Charles Bronson - Early Life and World War II Service

Early Life and World War II Service

Bronson was born Charles Dennis Buchinsky in Ehrenfeld, Pennsylvania, in the Allegheny Mountain Coal region north of Johnstown. During the McCarthy hearings, he changed his last name to Bronson, fearing that Buchinsky sounded "too Russian".

He was one of 15 children born to a Polish-Lithuanian immigrant father of Lipka Tatar ancestry, and a Lithuanian-American mother. His father hailed from the town of Druskininkai (or Druskienniki). His mother, Mary Valinsky, whose parents were from Lithuania was born in the coal mining town of Tamaqua, Pennsylvania.

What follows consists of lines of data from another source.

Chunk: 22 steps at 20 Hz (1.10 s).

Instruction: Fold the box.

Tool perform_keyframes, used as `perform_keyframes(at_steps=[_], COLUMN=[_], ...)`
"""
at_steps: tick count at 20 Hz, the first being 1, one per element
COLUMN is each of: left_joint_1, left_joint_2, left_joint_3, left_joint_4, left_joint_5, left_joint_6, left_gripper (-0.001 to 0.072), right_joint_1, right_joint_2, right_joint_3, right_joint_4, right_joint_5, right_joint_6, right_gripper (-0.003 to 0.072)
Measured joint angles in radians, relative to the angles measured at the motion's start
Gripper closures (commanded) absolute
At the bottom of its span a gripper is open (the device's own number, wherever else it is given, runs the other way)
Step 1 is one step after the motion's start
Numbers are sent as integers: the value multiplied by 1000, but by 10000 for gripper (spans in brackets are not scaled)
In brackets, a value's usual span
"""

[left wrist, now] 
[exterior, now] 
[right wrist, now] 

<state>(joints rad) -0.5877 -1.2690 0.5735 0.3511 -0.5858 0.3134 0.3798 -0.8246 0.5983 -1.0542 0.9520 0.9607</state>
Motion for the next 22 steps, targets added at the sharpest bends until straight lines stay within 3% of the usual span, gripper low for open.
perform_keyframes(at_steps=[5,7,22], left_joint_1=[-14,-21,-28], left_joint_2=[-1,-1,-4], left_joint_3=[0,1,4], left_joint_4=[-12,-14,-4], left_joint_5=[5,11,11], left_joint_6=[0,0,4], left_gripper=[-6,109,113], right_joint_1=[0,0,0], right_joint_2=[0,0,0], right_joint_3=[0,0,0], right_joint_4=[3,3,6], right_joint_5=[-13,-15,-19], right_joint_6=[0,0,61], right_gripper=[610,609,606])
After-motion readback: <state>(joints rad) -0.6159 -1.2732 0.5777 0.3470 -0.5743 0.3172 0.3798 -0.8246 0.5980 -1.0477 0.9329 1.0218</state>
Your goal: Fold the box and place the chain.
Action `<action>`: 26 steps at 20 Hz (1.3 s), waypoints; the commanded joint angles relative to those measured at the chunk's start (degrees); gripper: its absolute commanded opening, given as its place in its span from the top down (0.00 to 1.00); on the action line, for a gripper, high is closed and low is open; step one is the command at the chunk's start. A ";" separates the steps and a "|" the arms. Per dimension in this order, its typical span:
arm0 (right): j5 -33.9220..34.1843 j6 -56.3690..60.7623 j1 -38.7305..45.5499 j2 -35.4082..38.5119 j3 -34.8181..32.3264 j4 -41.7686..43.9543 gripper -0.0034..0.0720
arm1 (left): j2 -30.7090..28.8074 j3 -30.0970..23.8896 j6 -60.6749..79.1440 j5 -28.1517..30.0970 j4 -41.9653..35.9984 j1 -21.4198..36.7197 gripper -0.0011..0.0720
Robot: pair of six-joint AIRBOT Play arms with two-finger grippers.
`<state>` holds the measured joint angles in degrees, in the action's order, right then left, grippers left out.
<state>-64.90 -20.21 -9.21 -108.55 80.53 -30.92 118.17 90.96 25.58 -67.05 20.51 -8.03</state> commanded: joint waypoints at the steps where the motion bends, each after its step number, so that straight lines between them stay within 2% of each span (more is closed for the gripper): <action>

Bronson was the first member of his family to graduate from high school. As a young child, Bronson did not initially know how to speak English and only learned it in his teens. Bronson's father died when he was 10, and he went to work in the coal mines. Initially, Bronson worked in the office of a coal mine, later in the mine itself. He earned $1 per ton of coal mined. He worked there until he entered military service during World War II. His family was so poor that, at one time, he reportedly had to wear his sister's dress to school because he had nothing else to wear.

In 1943, Bronson enlisted in the United States Army Air Forces and served as an aerial gunner in the 760th Flexible Gunnery Training Squadron, and in 1945 as a B-29 Superfortress crewman with the 39th Bombardment Group based on Guam. He was awarded a Purple Heart for wounds received during his service.